— Task requirements —
Reading through the lines below, count those that include the string "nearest"; the answer is that number and nothing else.
[[ Data shown, beginning ]]
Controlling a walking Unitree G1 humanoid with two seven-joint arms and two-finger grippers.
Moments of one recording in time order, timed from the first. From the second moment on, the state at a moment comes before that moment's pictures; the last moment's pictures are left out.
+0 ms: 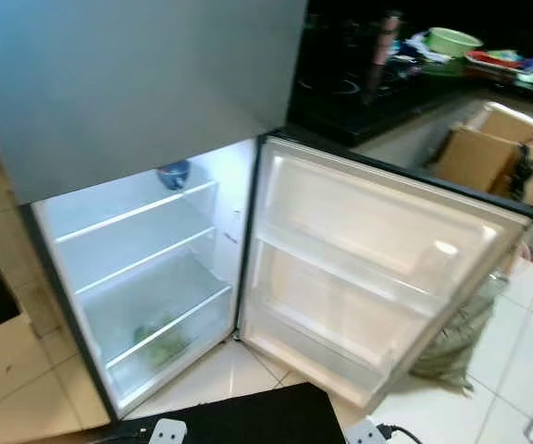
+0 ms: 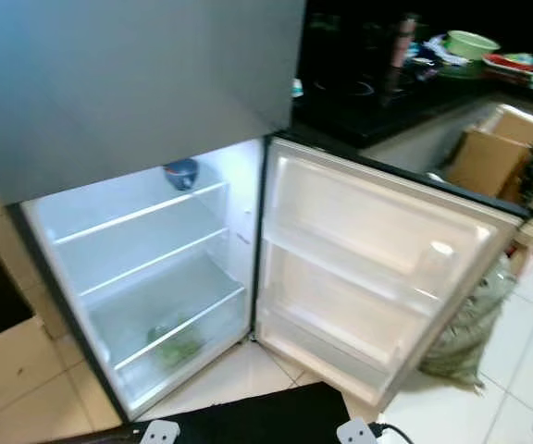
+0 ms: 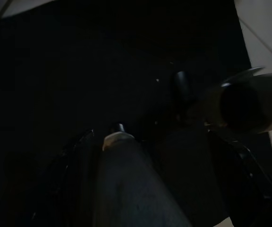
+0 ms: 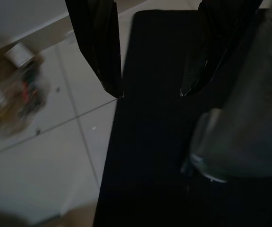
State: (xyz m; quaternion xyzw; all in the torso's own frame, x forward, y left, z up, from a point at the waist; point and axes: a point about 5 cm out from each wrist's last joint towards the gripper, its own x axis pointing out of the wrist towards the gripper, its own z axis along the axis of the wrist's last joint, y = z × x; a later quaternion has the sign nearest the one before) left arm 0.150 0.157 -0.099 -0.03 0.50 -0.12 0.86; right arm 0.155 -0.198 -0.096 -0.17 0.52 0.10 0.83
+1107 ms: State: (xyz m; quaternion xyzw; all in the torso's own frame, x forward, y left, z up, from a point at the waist) left arm 0.153 0.158 -0.097 -0.03 0.50 -0.12 0.86; right arm 0.157 -0.199 -0.094 -0.16 0.52 0.11 0.83
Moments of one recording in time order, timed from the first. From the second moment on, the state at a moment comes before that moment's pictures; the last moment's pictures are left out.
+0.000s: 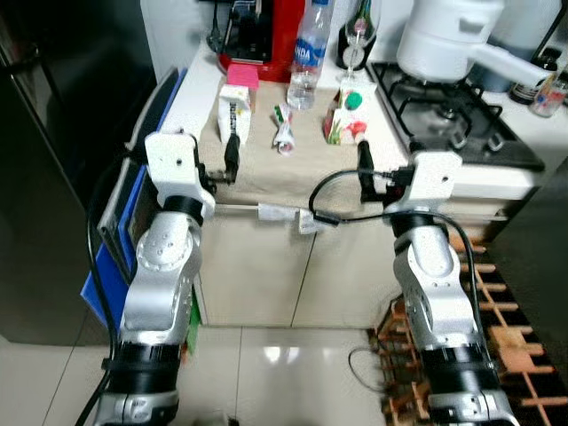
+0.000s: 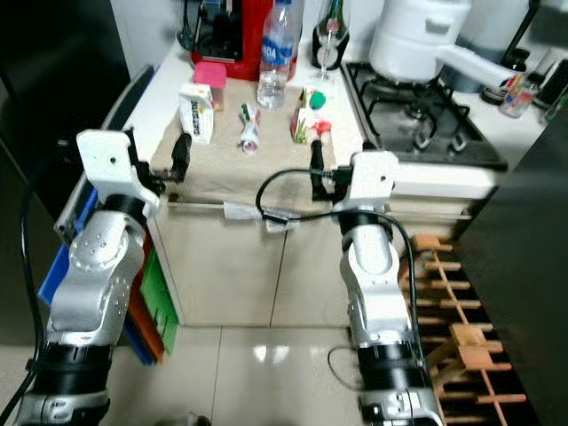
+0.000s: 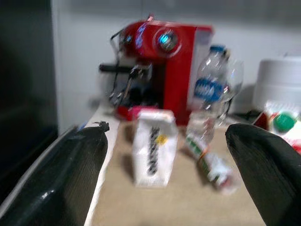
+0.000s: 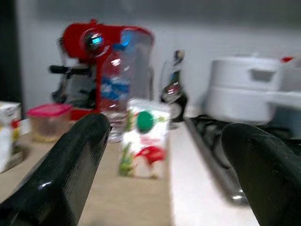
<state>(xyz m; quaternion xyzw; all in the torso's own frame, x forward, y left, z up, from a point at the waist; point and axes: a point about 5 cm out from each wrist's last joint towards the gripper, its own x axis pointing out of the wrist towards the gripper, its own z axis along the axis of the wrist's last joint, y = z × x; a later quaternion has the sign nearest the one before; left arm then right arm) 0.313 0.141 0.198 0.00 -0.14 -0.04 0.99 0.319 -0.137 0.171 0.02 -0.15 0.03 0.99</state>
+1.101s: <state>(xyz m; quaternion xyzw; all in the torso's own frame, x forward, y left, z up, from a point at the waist) 0.314 0.165 0.280 -0.03 -0.23 0.05 0.97 0.304 -0.131 0.191 0.01 -0.19 0.05 0.98</state>
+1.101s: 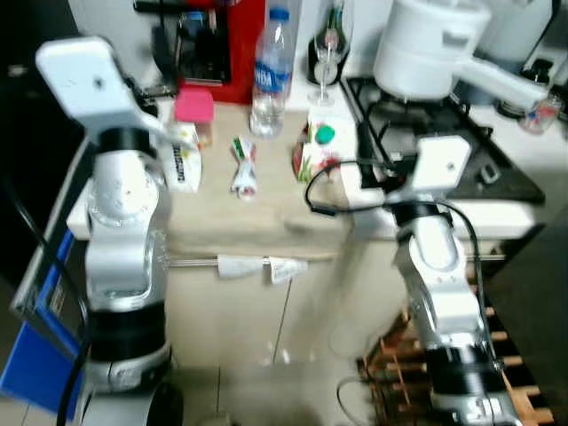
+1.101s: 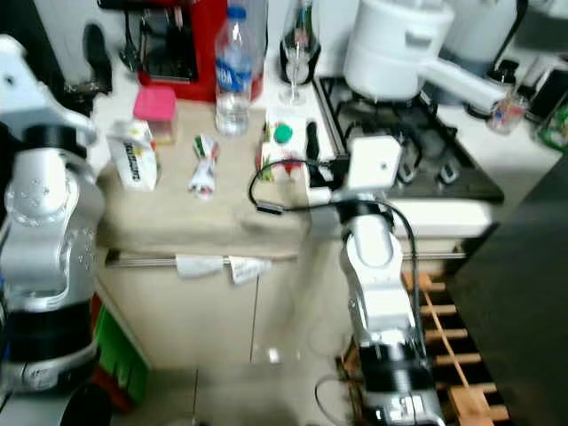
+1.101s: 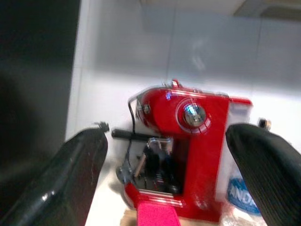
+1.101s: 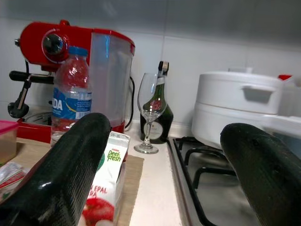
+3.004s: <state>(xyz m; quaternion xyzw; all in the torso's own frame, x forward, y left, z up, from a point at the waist) 0.282 0.135 0.247 -0.01 -0.21 -0.07 0.98 0.281 -0.142 0.216 0.01 -0.21 0.02 0.98</state>
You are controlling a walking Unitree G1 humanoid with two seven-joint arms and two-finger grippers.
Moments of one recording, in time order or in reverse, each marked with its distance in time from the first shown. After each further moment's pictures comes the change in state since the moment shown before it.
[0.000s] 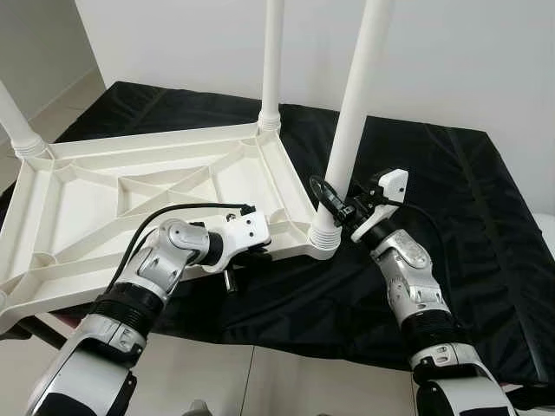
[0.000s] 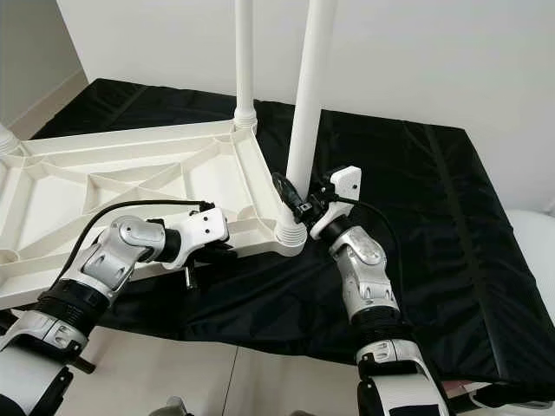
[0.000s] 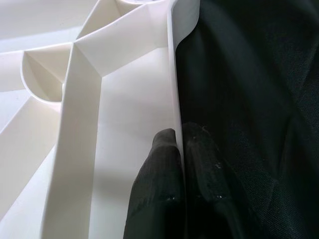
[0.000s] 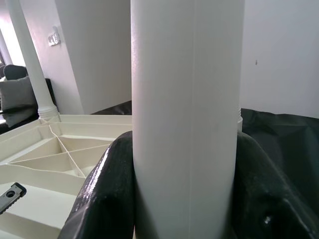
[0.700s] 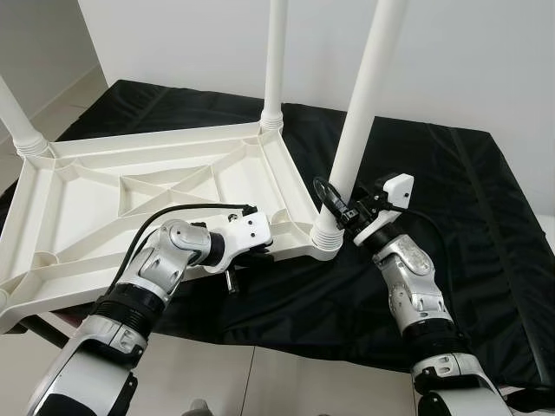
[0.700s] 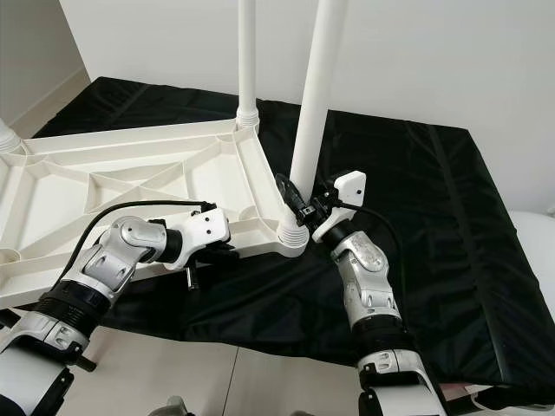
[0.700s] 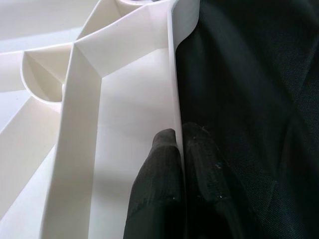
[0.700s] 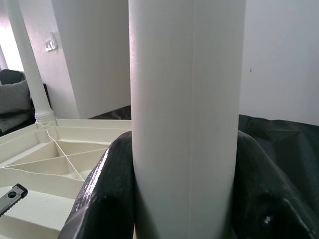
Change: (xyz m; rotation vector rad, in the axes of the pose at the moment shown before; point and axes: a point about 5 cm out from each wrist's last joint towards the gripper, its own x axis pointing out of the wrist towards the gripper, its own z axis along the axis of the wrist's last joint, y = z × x) left arm 0.001 -0.001 0.002 0.006 -0.009 -0.001; right arm -0.014 0.003 -0.001 -0.015 -0.028 -0.028
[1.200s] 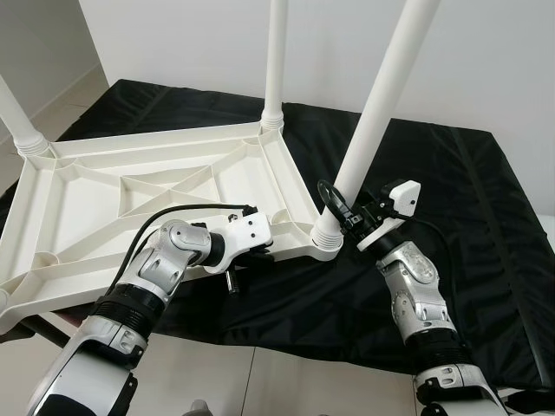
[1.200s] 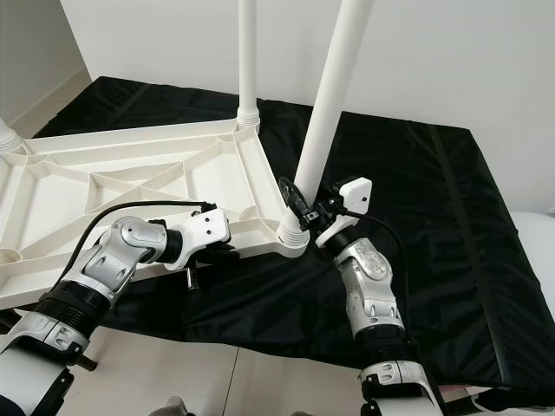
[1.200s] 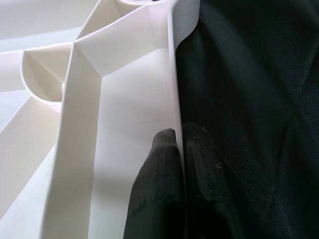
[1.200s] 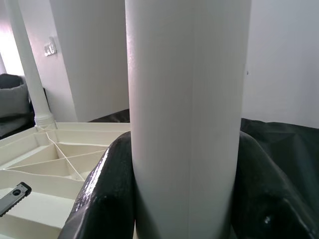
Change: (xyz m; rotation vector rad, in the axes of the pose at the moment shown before) left arm 0.000 0.000 0.000 0.000 0.000 0.000; right arm -0.009 0.001 0.001 -0.004 -0.021 -0.011
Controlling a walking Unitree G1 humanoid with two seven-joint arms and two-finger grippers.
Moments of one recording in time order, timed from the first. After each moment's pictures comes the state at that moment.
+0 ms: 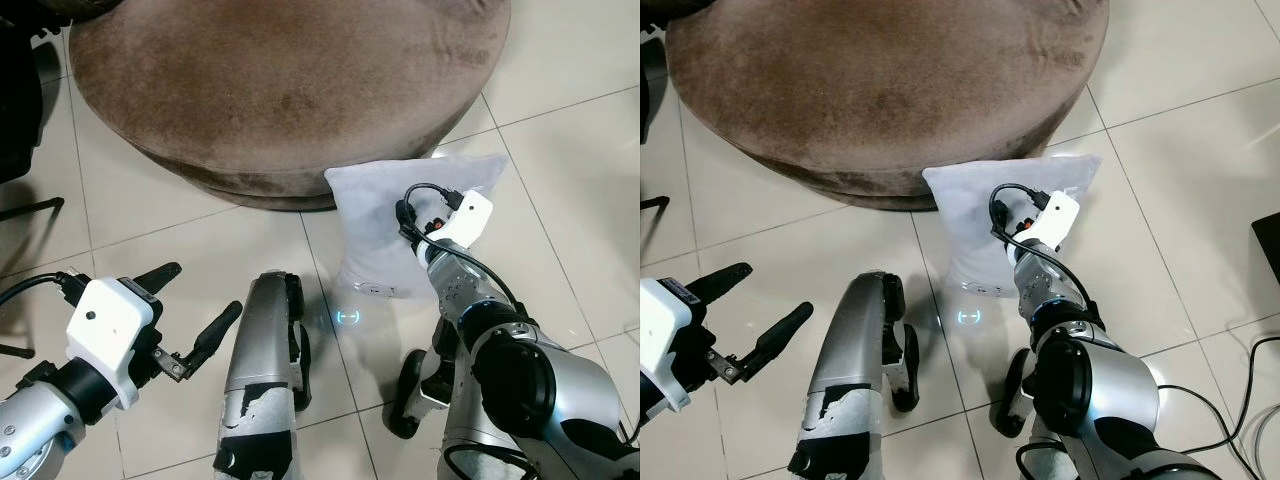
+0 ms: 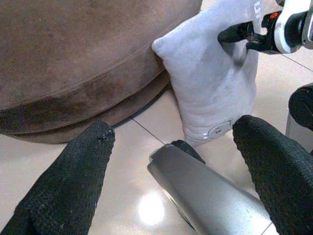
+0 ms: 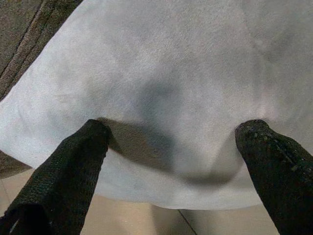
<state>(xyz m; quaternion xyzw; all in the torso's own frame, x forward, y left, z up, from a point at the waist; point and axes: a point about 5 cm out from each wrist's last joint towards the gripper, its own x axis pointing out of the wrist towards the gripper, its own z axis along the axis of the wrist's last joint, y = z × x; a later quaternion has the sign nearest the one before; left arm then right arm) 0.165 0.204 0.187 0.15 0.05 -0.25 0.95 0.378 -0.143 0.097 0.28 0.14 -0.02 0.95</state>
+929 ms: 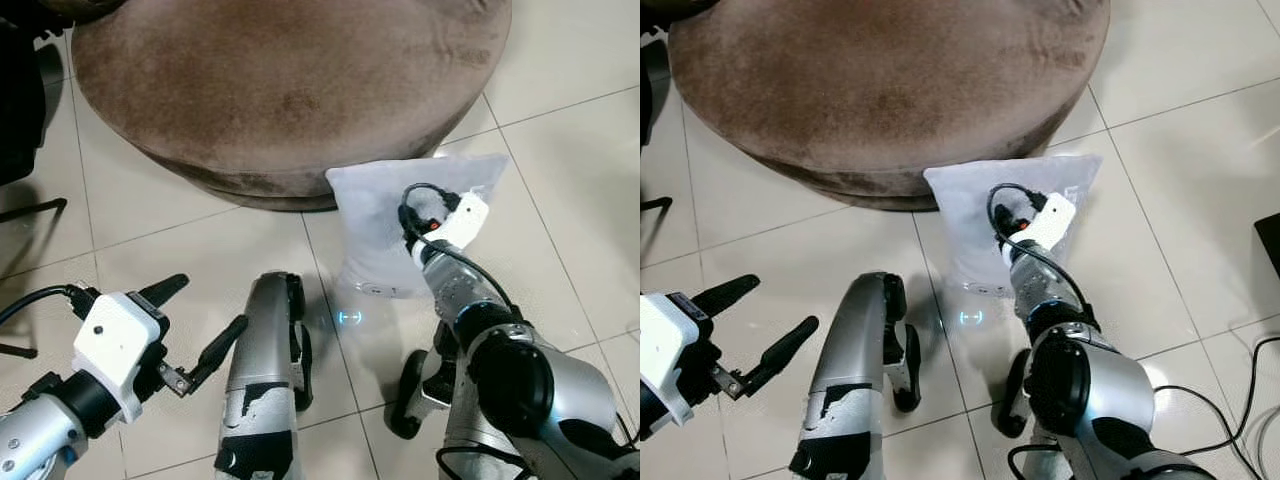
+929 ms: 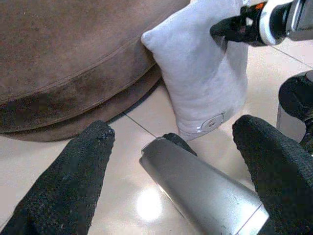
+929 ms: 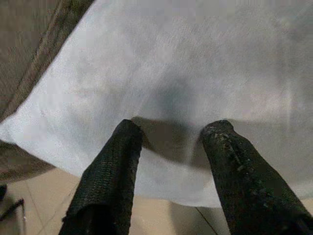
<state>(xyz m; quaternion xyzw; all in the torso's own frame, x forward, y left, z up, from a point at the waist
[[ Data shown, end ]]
— Answer box —
3